Example of a set of real numbers that is Dedekind-finite but not finite Without assuming $AC$, can we find an explicit example of a subset of $\mathbb{R}$ such that it is not finite but it is Dedekind-finite?
 A: Obviously it depends what you mean by "explicit," but here are a couple weak positive comments:


*

*In the usual Cohen construction of a model of ZF+$\neg$AC, we take a (countable transitie) "ground model" $M\models$ ZFC and add a generic sequence of Cohen reals $\mathcal{G}=(g_i)_{i\in\omega}$. The resulting generic extension $M[\mathcal{G}]$ is still a model of ZFC; to kill choice, we (in a precise sense) throw out the ordering on the elements of $\mathcal{G}$, adding only the set $G=ran(\mathcal{G})$. In the resulting inner model $N$, that set $G$ is a Dedekind-finite infinite set of reals. So that's explicit relative to the original construction of the model.
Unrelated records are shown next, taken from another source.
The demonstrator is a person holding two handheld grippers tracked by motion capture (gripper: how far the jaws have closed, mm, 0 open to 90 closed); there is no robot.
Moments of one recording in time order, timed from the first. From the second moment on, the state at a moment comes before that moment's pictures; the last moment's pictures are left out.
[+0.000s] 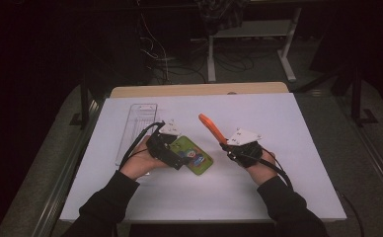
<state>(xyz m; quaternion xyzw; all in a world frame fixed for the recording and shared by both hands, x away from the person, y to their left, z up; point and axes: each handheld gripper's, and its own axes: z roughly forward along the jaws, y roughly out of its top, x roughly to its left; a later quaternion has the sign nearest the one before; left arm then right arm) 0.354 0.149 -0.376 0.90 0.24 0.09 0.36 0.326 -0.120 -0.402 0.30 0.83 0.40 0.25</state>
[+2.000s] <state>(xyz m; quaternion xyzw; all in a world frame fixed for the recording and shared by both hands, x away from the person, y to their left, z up) 0.383 0.124 -0.347 0.82 0.28 0.06 0.49 0.321 -0.105 -0.399 0.34 0.79 0.50 0.11</state>
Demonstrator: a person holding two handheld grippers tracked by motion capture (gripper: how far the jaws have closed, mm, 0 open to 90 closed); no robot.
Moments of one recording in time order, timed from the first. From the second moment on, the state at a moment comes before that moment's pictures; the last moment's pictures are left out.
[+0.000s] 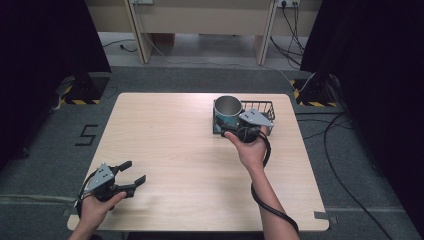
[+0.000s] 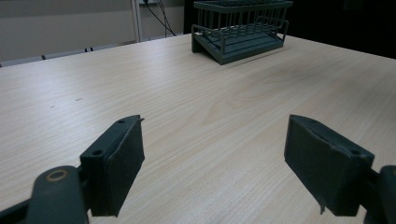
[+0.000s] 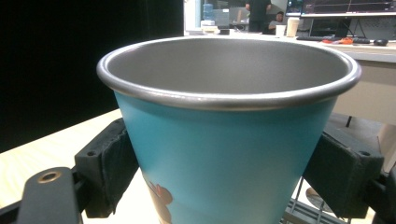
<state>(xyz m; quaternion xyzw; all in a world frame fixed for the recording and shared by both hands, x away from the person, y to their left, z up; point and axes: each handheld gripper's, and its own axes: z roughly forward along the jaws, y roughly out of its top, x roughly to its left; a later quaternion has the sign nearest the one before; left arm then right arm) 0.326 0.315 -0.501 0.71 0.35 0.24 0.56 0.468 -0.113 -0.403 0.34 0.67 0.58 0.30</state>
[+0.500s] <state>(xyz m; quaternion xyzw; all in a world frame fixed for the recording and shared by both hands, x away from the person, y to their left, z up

*A more satisfying answer might be given by this construction of Arnie Miller, who builds a model of ZF in which there is an infinite Dedekind-finite set of reals of low Borel rank.
A: Your question makes it sound like we could do so if we assumed AC. But AC implies we can't find any Dedekind-finite infinite set. And choice is consistent with ZF, so, as Andrés said in the comments, it is consistent with ZF that every infinite subset of the reals is Dedekind-infinite. 
But, as you say, it is also consistent with ZF that there is a Dedekind finite, infinite set of reals. But, the fact that the negation is also consistent means you cannot exhibit such a set directly, constructively or non-constructively, without more assumptions than ZF, and these additional assumptions must negate AC. 
What you can do in ZF(C) alone is show that if there is a model of ZF, then there is a model of ZF in which such a set exists (and the demonstration that this set exists in this model may be more-or-less explicit). Noah ascertains that this is what you must really want, and he's no doubt right, but I think there's some value in being pedantic here.